- _INSTRUCTIONS FOR THE TASK_
For the records below, give the count of lines holding the word "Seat" and nothing more.

- _EXCERPTED RECORDS_
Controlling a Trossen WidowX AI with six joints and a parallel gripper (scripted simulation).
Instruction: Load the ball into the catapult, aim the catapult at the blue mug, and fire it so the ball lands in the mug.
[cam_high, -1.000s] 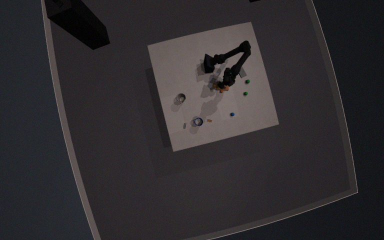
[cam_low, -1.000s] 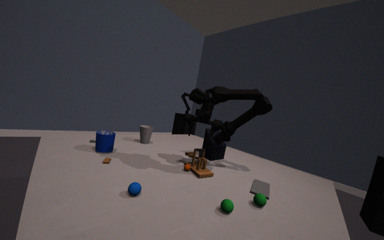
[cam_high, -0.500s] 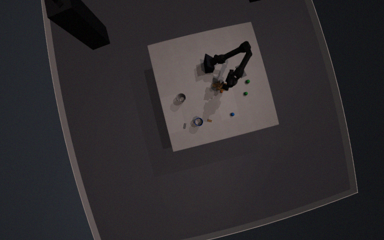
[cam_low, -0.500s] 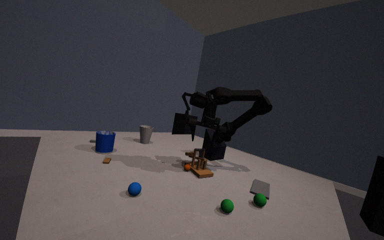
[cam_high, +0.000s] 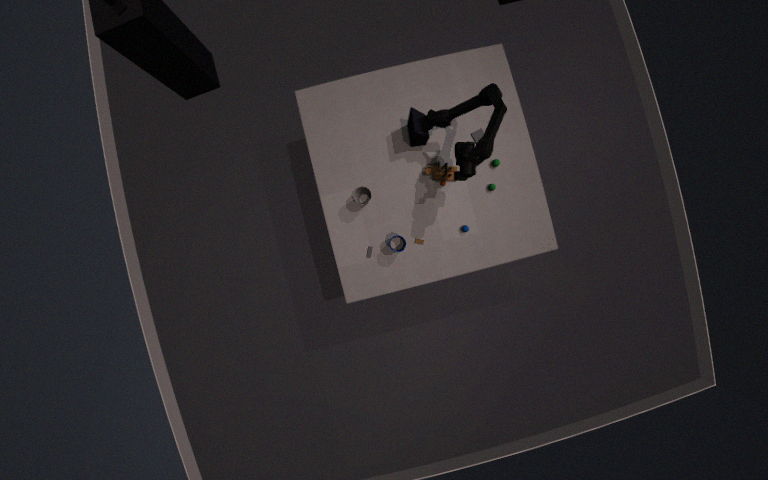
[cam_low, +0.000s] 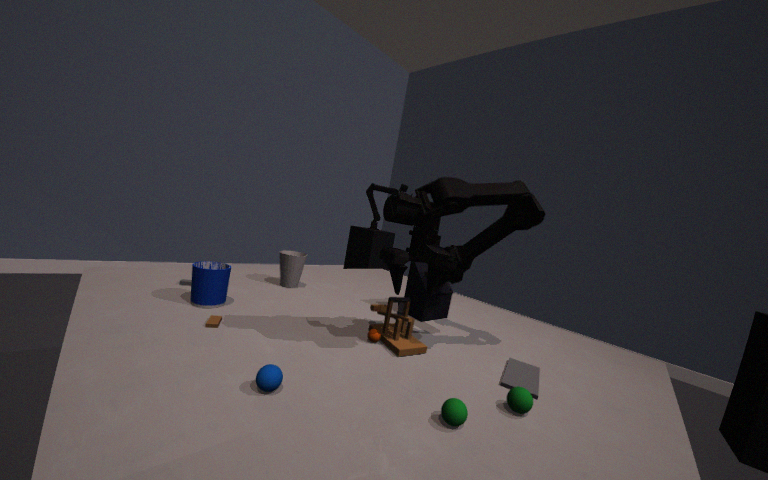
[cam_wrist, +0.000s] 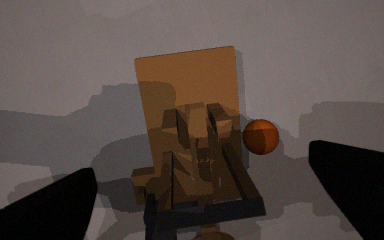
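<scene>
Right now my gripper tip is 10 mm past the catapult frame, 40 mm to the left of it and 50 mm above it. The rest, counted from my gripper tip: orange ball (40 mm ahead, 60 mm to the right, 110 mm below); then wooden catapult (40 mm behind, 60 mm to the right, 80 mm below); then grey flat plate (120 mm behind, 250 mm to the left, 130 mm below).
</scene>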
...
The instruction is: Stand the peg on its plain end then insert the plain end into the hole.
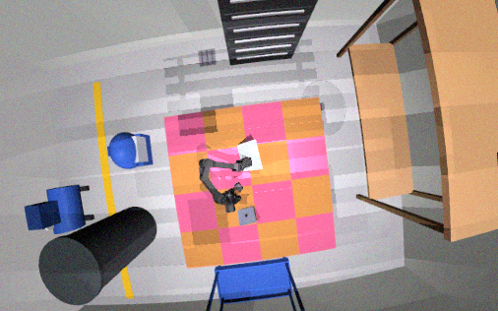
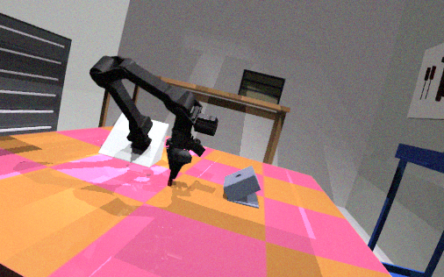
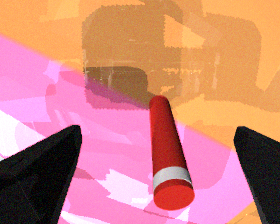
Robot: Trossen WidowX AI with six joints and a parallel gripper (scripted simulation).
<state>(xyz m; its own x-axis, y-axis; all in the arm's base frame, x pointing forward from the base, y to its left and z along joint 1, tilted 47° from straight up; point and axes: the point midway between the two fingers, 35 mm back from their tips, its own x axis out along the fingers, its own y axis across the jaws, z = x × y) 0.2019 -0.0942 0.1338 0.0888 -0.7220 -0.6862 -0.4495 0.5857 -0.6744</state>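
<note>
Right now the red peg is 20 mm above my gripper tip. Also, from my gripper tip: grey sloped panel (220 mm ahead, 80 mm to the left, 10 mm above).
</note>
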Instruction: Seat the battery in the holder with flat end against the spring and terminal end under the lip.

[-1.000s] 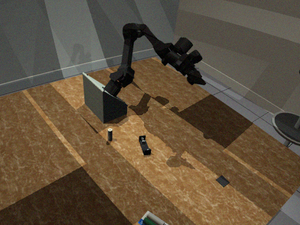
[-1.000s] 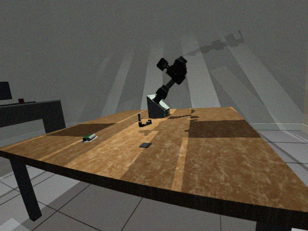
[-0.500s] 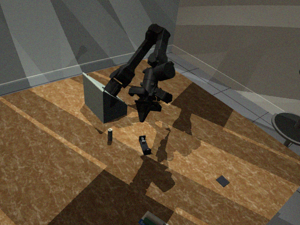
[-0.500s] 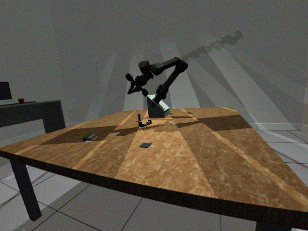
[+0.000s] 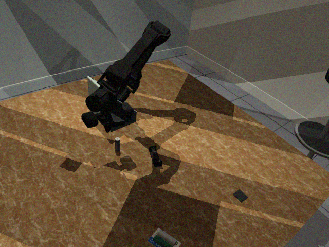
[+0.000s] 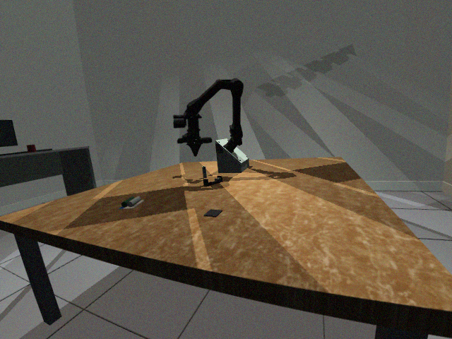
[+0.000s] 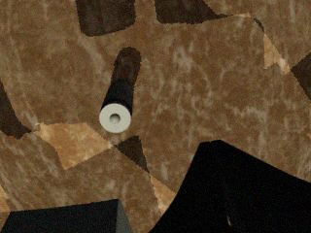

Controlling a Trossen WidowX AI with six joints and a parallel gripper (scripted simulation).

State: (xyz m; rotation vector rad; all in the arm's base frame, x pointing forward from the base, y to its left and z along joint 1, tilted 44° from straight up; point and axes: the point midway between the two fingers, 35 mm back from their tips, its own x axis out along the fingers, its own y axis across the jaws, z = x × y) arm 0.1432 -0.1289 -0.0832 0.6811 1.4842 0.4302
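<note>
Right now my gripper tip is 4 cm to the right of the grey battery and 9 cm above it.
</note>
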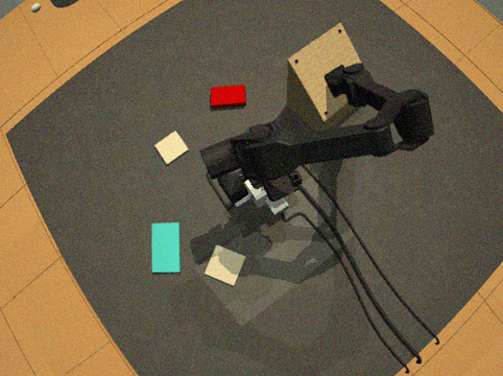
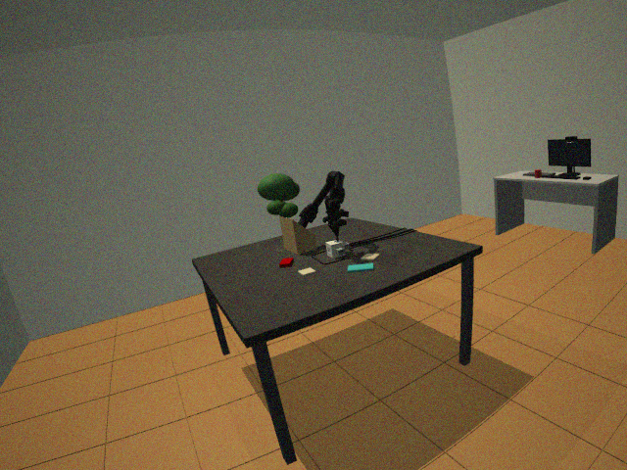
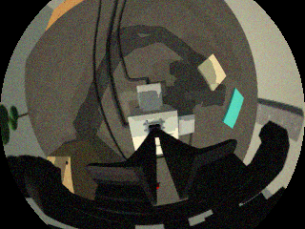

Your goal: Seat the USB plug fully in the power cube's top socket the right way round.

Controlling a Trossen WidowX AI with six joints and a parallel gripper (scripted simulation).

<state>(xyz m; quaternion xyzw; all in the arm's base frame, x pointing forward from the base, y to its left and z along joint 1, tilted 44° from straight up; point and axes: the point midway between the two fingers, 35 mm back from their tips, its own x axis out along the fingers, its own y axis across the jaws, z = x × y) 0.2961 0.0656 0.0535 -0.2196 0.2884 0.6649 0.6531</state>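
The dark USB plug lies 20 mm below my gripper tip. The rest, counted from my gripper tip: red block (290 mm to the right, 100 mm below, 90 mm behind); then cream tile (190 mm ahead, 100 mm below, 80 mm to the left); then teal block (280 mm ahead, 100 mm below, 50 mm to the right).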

- _WRITTEN SOLUTION_
2